# Riser Card Silverstone RC02 Maße oder Alternative?



## Pampersrocker89 (25. November 2012)

*Riser Card Silverstone RC02 Maße oder Alternative?*

Servus Leute,

ich brauche eine Riser Card für ein Silverstone Gehäuse. Typ ist RC02 SilverStone Technology Co., Ltd..

Leider ist das DIng überall ausverkauft und nicht lieferbar.

Eine Slothöhe oder so krieg ich auchnicht raus sodass ich ne Ably oder DeLock Alternative fände.
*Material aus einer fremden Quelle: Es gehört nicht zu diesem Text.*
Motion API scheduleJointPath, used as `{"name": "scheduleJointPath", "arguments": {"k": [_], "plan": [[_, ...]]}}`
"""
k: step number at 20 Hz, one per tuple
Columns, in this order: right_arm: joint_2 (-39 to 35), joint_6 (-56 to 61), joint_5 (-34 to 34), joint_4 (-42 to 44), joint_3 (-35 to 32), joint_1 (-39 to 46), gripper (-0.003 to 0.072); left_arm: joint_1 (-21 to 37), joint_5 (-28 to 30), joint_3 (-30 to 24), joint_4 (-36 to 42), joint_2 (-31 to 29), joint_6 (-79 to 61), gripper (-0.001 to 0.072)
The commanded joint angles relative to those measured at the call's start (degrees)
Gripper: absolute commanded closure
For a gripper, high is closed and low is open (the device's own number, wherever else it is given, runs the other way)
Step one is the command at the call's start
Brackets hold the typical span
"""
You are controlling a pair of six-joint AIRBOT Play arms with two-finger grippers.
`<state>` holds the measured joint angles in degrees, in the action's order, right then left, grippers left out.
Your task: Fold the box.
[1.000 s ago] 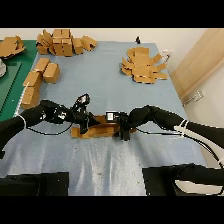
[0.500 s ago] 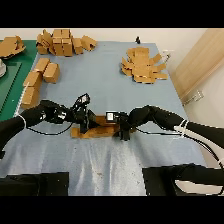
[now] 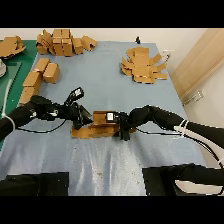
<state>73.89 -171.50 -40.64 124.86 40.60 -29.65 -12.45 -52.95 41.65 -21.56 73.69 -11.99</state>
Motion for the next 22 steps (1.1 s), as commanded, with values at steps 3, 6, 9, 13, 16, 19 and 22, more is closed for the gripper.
{"name": "scheduleJointPath", "arguments": {"k": [3, 6, 9, 13, 16, 19, 22], "plan": [[-0.04, 0.02, -0.04, 0.02, 0.02, 0.00, 0.0147, 1.46, -10.32, 0.04, -30.47, -11.67, 32.65, 0.0701], [-0.04, 0.02, -0.20, 0.02, 0.02, 0.00, 0.0146, -6.45, -18.32, -0.24, -34.99, -12.76, 61.33, 0.0704], [-0.04, 0.02, -0.20, 0.02, 0.02, 0.00, 0.0147, -18.93, -14.56, -0.20, -31.54, -11.26, 67.89, 0.0702], [-0.04, 0.02, -0.46, 0.02, 0.02, 0.00, 0.0147, -22.95, -1.90, 2.25, -18.21, -6.75, 68.02, 0.0701], [-0.04, 0.02, -0.46, 0.00, 0.02, 0.00, 0.0147, -18.03, 7.19, 3.41, -12.57, -6.29, 68.43, 0.0701], [-0.04, 0.02, -0.46, 0.02, 0.02, 0.00, 0.0147, -12.98, 15.06, 3.41, -8.35, -6.16, 68.96, 0.0701], [-0.04, 0.02, -0.46, 0.02, 0.02, 0.00, 0.0147, -11.58, 18.38, 3.43, -5.62, -4.33, 68.89, 0.0701]]}}
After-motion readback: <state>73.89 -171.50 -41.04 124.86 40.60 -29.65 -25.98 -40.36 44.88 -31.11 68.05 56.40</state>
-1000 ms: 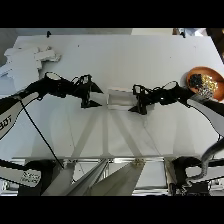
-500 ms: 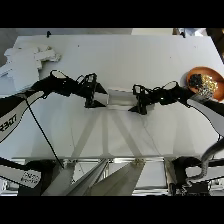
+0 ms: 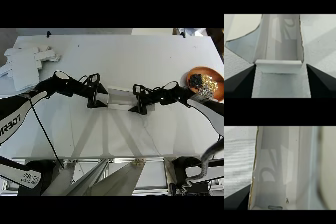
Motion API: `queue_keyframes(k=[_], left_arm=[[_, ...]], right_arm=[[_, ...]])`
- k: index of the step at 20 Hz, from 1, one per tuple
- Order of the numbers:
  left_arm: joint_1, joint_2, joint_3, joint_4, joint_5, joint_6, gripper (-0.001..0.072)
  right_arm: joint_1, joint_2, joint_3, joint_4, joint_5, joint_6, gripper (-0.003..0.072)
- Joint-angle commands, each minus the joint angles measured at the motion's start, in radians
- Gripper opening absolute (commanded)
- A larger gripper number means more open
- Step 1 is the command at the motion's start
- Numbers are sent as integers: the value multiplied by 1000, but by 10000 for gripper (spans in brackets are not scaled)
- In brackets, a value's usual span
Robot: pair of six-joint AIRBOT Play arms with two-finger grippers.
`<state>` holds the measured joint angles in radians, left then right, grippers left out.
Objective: Fold the box and place the chain.
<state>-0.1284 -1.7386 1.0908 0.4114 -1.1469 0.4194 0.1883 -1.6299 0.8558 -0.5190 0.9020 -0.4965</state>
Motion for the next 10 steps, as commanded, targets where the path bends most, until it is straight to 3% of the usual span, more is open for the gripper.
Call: queue_keyframes(k=[1, 10], left_arm=[[25, -2, 0, -8, -39, 0, 699], [86, -3, 0, 5, -54, 4, 700]], right_arm=[[1, 0, 1, 0, -1, -3, 403], [1, 0, 1, 0, -1, -3, 403]])
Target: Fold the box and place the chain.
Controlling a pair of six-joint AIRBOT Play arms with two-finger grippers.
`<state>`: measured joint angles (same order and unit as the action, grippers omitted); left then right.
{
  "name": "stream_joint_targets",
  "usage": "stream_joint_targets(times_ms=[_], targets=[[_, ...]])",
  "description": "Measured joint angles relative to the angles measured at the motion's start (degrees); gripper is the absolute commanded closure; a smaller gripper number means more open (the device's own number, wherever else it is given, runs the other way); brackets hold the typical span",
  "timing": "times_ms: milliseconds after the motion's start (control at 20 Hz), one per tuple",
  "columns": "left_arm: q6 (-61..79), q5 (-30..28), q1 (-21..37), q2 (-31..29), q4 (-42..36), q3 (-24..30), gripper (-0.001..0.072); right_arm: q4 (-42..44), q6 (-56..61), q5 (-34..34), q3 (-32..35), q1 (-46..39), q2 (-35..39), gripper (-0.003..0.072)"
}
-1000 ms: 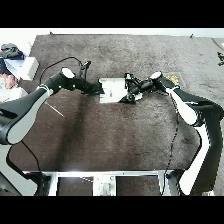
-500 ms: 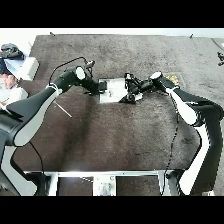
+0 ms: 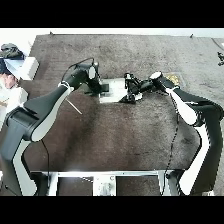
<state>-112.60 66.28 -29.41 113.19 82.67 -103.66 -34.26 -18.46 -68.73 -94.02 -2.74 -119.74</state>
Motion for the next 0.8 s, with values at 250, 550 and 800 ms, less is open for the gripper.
stream_joint_targets(times_ms=[250,550,800], targets=[[-4.11,3.85,-1.66,3.69,4.42,-6.97,0.0357,0.0,0.02,0.0,0.0,0.0,0.0,0.0249],[-7.78,11.67,-3.5,8.59,10.88,-13.55,0.036,0.0,0.02,0.0,0.0,0.0,0.0,0.0249],[-10.49,12.52,-4.35,9.55,14.67,-14.53,0.0369,0.0,0.09,-0.02,0.0,0.02,0.0,0.0248]])
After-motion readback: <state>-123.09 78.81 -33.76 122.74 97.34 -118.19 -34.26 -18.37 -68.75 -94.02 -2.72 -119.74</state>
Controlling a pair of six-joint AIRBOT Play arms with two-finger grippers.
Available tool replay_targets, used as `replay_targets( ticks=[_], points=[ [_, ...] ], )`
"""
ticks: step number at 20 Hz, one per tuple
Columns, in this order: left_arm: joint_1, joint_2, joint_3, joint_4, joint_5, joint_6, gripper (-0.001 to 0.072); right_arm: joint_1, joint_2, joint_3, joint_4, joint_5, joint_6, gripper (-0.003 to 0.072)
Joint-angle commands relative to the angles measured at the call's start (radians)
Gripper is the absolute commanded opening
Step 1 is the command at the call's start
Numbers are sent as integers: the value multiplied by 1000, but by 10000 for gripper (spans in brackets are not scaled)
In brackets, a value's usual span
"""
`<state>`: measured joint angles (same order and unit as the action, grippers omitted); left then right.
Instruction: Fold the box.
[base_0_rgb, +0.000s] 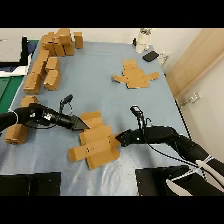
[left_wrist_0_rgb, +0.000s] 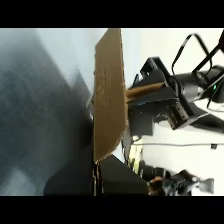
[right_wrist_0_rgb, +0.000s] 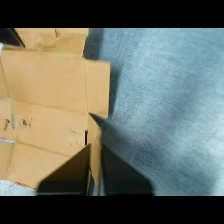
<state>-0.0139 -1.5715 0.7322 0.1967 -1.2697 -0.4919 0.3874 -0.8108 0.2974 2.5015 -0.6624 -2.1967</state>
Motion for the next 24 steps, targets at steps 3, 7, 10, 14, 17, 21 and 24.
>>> replay_targets(
  ticks=[3, 7, 10, 14, 17, 21, 24],
  points=[
    [-42, 5, 63, -36, -16, 138, 9, -50, 0, 42, -64, 7, 74, 406],
    [-108, 80, 90, -66, 70, 266, 10, -146, 0, 191, -237, -29, 171, 405],
    [-150, 127, 90, -66, 138, 372, 10, -190, 0, 303, -309, -53, 240, 405],
    [-221, 170, 88, -69, 239, 544, 10, -194, -1, 340, -306, -62, 306, 404],
    [-295, 184, 88, -55, 257, 681, 10, -194, -8, 337, -306, -97, 327, 403],
    [-348, 195, 69, -35, 369, 792, 10, -193, -31, 337, -302, -116, 356, 403],
    [-346, 184, 52, -35, 373, 811, 11, -193, -47, 337, -291, -116, 357, 403]
  ],
)
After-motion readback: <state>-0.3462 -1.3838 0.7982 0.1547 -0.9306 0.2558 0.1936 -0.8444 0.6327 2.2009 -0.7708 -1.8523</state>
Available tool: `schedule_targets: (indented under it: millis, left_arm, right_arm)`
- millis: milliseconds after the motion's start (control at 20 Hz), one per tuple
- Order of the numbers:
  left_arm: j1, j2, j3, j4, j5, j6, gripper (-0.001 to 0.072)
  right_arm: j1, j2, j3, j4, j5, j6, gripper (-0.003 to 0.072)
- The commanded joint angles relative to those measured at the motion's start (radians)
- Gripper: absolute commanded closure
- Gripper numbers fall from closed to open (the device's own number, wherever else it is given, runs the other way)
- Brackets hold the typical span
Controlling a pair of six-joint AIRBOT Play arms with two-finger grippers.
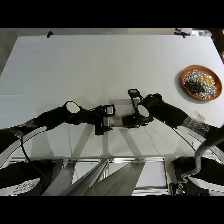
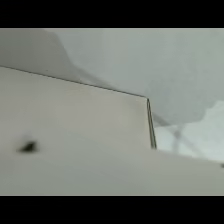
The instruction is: Fold the box and place the chain.
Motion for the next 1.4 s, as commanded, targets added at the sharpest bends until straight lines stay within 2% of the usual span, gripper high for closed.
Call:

Ich will wenns geht die flexible Lösung vermeiden, da ich darüber nix gutes gehört hab.

Hat von euch zufällig einer ein LC02 oder LC04 Gehäuse mit einer x16 PCIe Riser Card und kann mal messen?

Grüße und Danke


----------



## Abductee (26. November 2012)

*AW: Riser Card Silverstone RC02 Maße oder Alternative?*

Ich würds mit der flexiblen Lösung probieren und wenn es nicht funktioniert einfach zurückschicken.
M-ware® PA309 PCIe Raiser Riser 16x PCIe Flex-Kabel: Amazon.de: Elektronik
DeLOCK PCIe x16 flexibel Riser Karte: Amazon.de: Computer & Zubehör
PCIe PCI-Express x16 Extender Karte Flex: Amazon.de: Computer & Zubehör


----------



## Pampersrocker89 (29. November 2012)

*AW: Riser Card Silverstone RC02 Maße oder Alternative?*

Danke!

Habe von Silverstone eine Antwort erhalten.
Äussere Abmaße der RC02 sind/waren 50x130mm.

Somit ergibt sich eine Slothöhe von um 39-40mm. 
Dies konnte ich durch messen mit einer anderen Karte verifizieren.

Alternativkarte: Ably GH-127:

Einzige BEzugsquelle: LinITX.com - PCI Express X16 Riser Card for HTPC

Falls das mal wieder jemand braucht!

Grüße Marc


----------